Havers is on holiday in Cornwall, learning Akido, and Lynley is also in the county to visit his mother, when a local horse trainer is found hanged in a stable on the estate next to Lynley's. The dead man's money troubles suggest suicide, but then Lynley finds he had links with smuggling. Another lead suggests that the killer may be uncomfortably close to home. As the case develops, Lynley has to think out where his future lies - with the police, or managing his own property?
Lynley and Havers investigate the killing of a porter at the House of Lords. At first, it looks as if the murder may be connected to the dead man's gambling debts, but then a senior clerk is also murdered, with evidence of a conspiracy involving stolen test reports on a new missile system. Havers traces the missing documents, but she finds that she and Lynley are both being followed.
The frozen body of a man is found on a meat truck in London's Smithfield Market, and on the body are a forged British passport and an Arabic manuscript on a page of vellum. The dead man appears to be an illegal immigrant - but was his death accidental? The manuscript turns out to be a page of an ancient Koran, hugely valuable. And Lynley finds himself locking horns with Inspector Brennan, of the Metropolitan Police's immigration department.
Since Lynley's arrest and suspension for threatening a suspect, Havers has been without a partner. She begins a new case in Kent alongside the heavily pregnant, no-nonsense Detective Inspector Fiona Knight. Together, they investigate the murder of Edie Covington, whose body has been discovered in a local lake.

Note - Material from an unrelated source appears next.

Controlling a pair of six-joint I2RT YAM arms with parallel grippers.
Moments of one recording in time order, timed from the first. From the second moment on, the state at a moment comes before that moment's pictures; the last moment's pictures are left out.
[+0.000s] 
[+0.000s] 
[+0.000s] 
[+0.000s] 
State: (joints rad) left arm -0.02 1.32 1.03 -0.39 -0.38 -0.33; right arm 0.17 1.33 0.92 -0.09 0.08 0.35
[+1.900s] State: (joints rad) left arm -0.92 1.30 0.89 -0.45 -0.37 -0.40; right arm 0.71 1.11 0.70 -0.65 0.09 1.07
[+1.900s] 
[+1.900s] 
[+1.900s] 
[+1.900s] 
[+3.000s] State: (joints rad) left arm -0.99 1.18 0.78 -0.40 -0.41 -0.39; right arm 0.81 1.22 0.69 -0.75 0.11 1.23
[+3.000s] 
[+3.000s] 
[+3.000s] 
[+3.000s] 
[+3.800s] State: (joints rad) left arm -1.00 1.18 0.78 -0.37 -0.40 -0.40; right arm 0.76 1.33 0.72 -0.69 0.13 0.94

When aspiring lawyer Emily Proctor is found axed to death in Hyde Park, Lynley and Havers are drawn to the chambers of human rights lawyer Tony Wainwright and his clerk Hester Reed. Wainwright's passionate temper and a concealed affair with the victim seem to place him as the main suspect, but when Emily's double life is exposed, Lynley and Havers enter a world of internet porn and a family haunted by secrets.
When former war photographer Peter Rooker is shot, a murder trail from tabloid newspaper mogul Eddie Price and editor Melissa Booth is traced back to a family executed by the Serbian militia in Bosnia. When Lynley asks his wife Helen to assist him with unlocking the psychological history behind the killing, he sets in motion a tragic trail of events.

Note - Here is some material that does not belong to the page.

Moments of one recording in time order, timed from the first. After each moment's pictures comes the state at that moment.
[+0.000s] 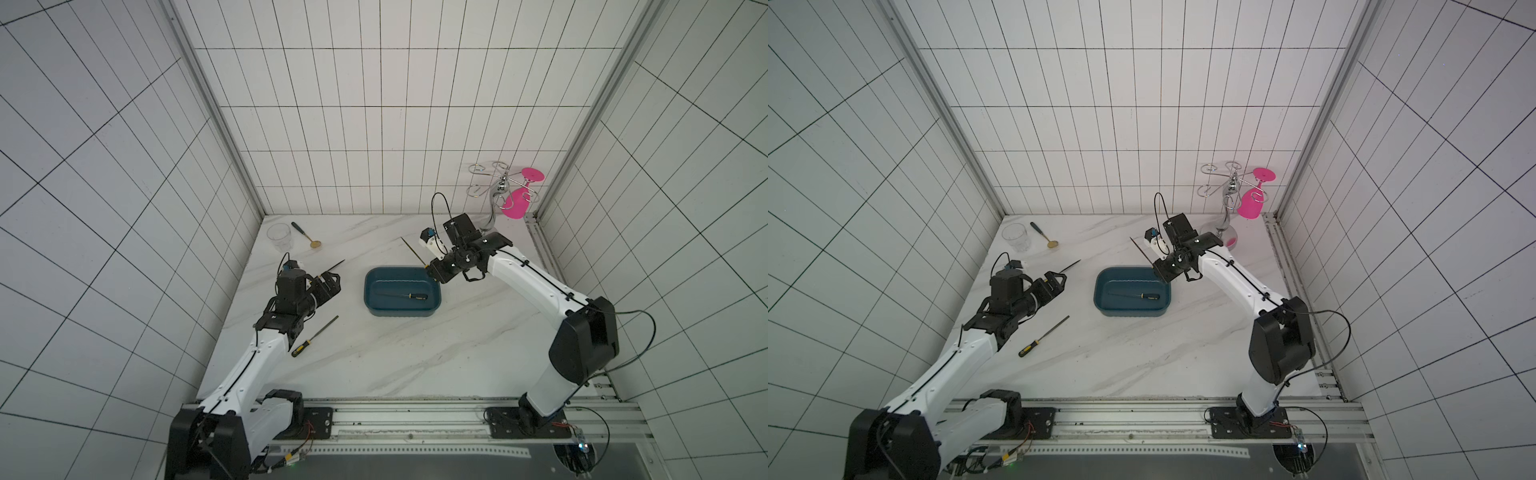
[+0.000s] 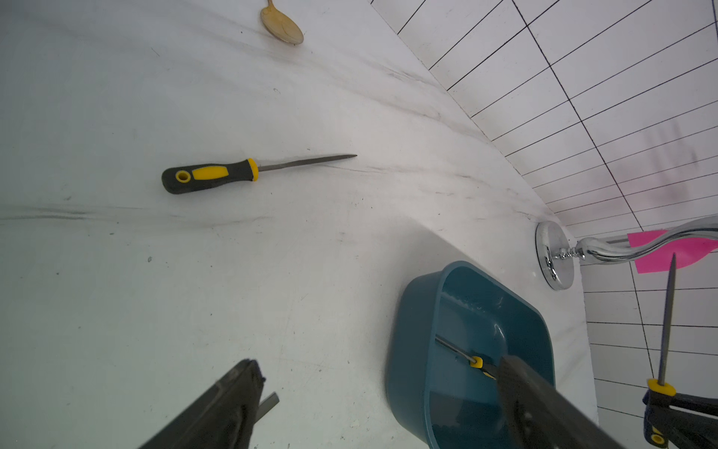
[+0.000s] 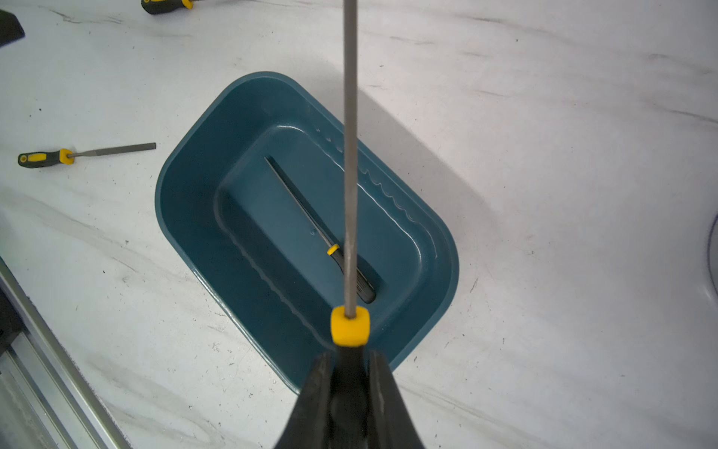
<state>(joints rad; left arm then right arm) -0.10 1.06 0.64 -0.19 0.17 -0.74 0.61 1.70 1.51 -0.85 -0.24 -0.19</state>
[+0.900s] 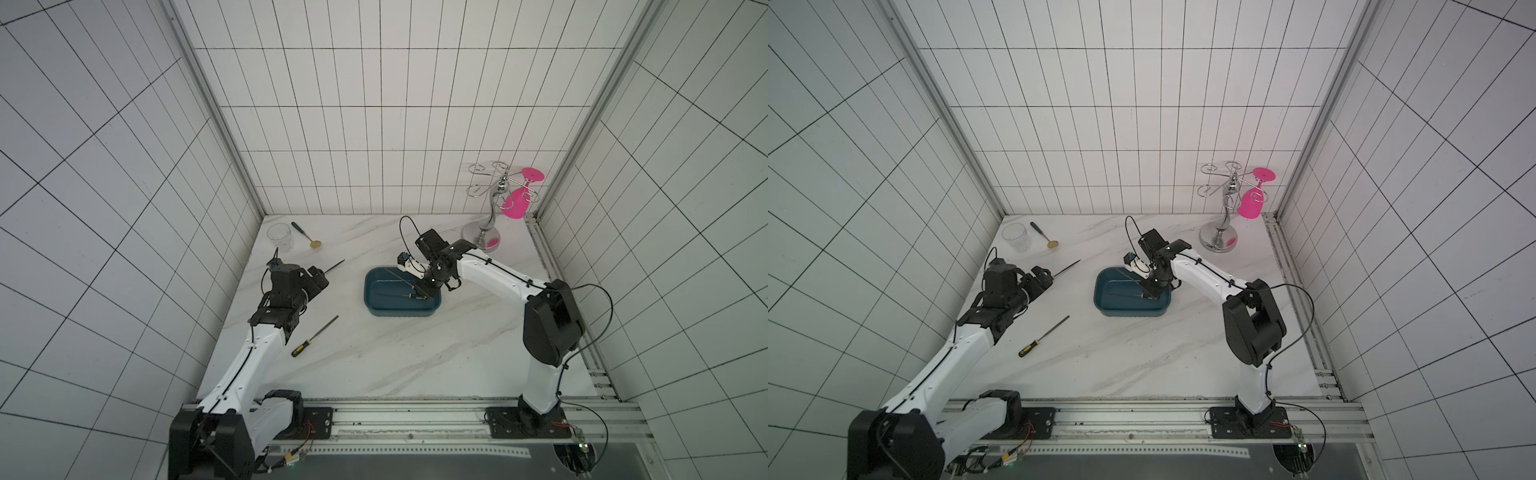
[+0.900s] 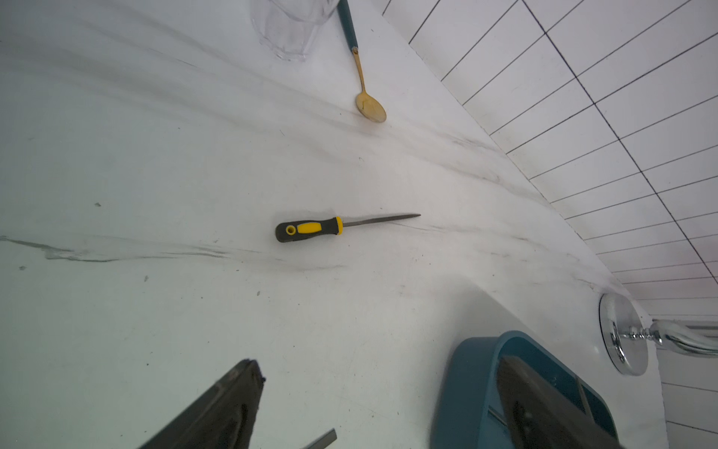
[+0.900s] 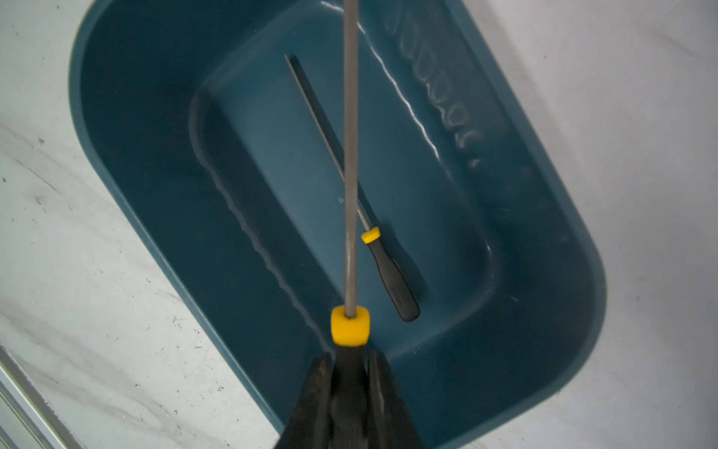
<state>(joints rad) -0.04 1.03 0.65 -0.25 -0.02 -0.75 0.74 1.88 1.53 -0.91 -0.14 -0.35</state>
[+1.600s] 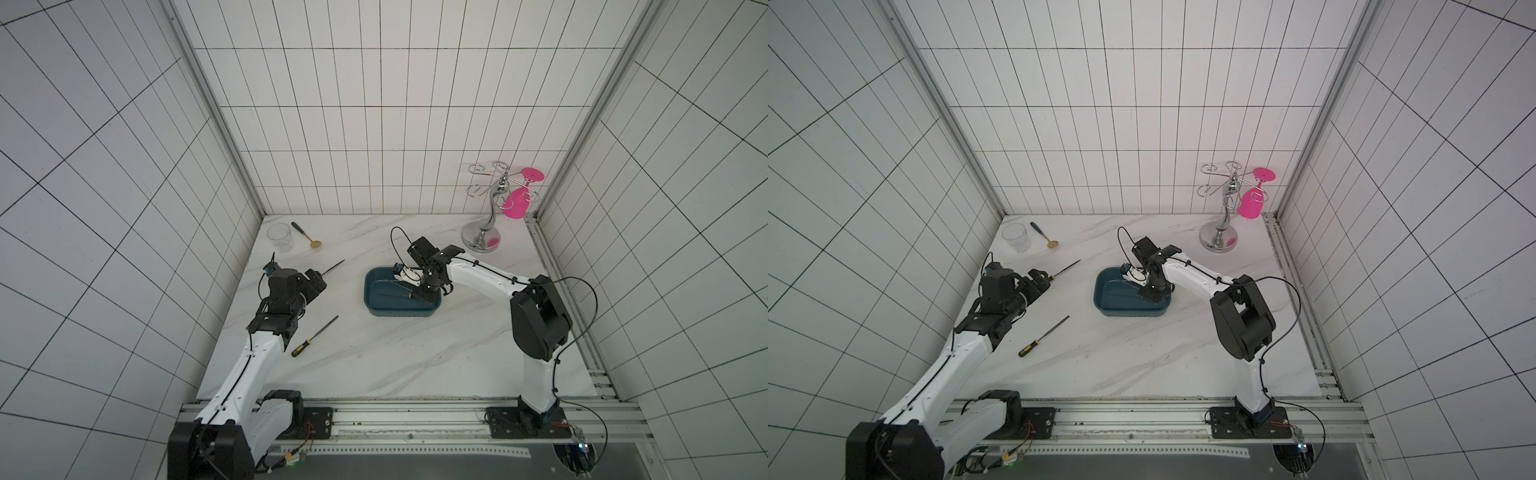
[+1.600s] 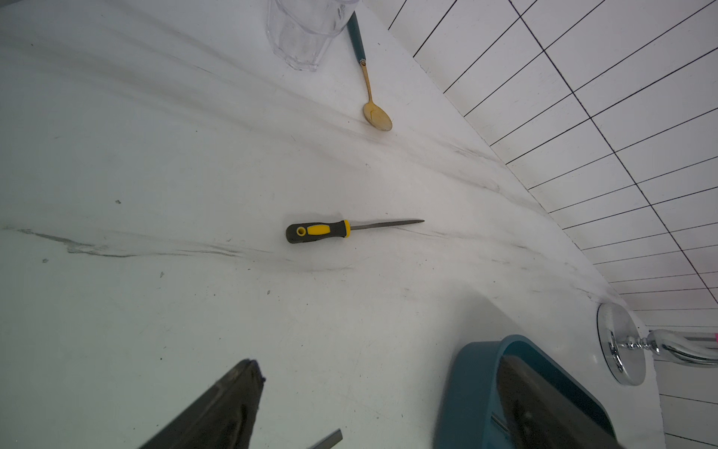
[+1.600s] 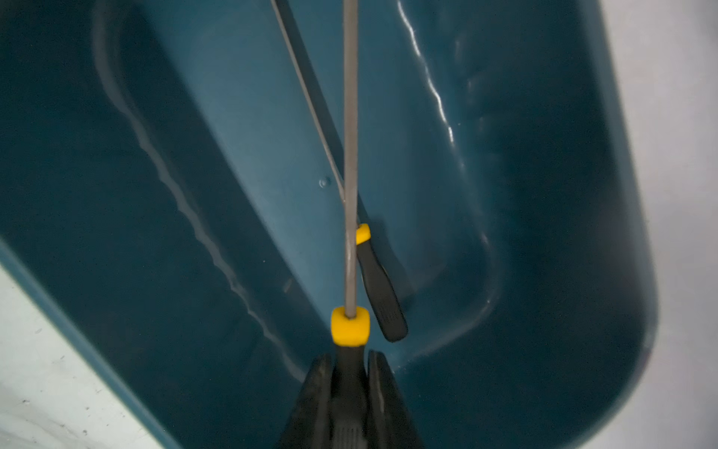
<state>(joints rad) -0.04 1.00 0.62 -0.24 -0.02 -0.76 0.76 1.96 1.52 -0.88 -0.03 -0.46</state>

Old wounds are reopened when Lynley investigates the disturbing death of his godson more than a decade after the boy's disappearance. Lynley is drawn into the case, leading him first to Rome and then headlong into the middle of a new murder enquiry in which Lynley himself becomes the prime suspect. Will Havers be able to save his skin?
The Inspector Lynley Mysteries first appeared on our screens in 2001 and had viewers instantly hooked by the combination of puzzling crimes and murder investigations, spiced up with the added clash-of-class relationship between its two main cast members: Nathaniel Parker, as DI Thomas Linley, 8th Earl of Asherton, and Sharon Small, as his far less sophisticated Detective Sergeant, Barbara Havers. We join Nathaniel and Sharon as they look back on the series, their roles and those of some very familiar guest stars, and the unique chemistry the pair managed to create over the years that helped make the show a favourite with fans of crime drama over six impressive series.